Figures released by the Brazilian statistics agency IBGE and cited by CNN show that some 7.8 million Brazilians lost work between March and May.

The agency said that for the first time since it started tracking the data, less than half the working-age population, i.e. 49.5%, was actually working.  

The International Monetary Fund sees the Brazilian economy shrinking by 9.1% in 2020.

Popularity

Despite all the controversy and the political battles that the Brazilian president is wrapped up in, his popularity has apparently remained unchanged.

According to AFP, a poll by Datafolha at the end of June found that 32 percent of Brazilians think Bolsonaro’s administration was “good or very good,” a number that has not dropped since the beginning of the unfolding health crisis.
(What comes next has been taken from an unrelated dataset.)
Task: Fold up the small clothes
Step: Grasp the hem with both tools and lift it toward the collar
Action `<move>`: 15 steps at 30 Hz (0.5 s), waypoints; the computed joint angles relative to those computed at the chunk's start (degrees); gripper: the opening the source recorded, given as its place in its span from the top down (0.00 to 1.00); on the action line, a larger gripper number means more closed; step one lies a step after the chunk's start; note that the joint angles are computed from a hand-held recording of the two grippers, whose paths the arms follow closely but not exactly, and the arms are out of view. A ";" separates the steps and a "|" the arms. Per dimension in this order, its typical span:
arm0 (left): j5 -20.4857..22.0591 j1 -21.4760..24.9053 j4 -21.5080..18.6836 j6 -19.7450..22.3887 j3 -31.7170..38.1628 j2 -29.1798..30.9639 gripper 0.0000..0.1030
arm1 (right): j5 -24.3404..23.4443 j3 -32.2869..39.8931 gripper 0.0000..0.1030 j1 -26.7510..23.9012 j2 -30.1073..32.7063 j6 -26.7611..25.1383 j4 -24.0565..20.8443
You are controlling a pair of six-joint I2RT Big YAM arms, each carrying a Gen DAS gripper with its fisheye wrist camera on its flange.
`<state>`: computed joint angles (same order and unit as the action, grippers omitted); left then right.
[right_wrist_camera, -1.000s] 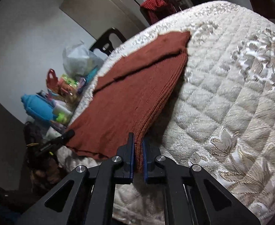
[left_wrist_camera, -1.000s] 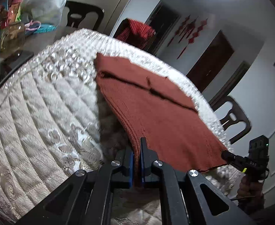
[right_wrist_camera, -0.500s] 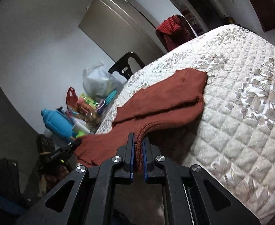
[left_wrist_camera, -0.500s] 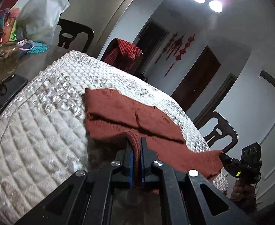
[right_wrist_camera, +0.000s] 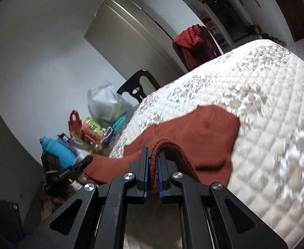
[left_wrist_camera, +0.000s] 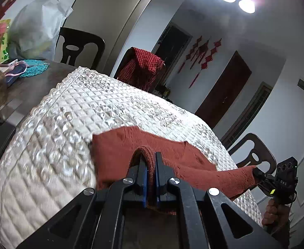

Draped in the nation’s flag, his supports have kept hitting the streets to show their appreciation for his stance.

Some analysts say the people supporting Bolsonaro are not the same as those before the COVID-19 outbreak.

Their observations indicate that he has lost some points among his electoral supporters and has gained popularity among the lower social classes thanks to the emergency support offered to almost 60 million Brazilians.

Nobody knows where Brazil is headed, but what is obvious is that if the country continues on this trajectory, its coronavirus death toll will likely surpass that of its northern neighbor in the immediate future.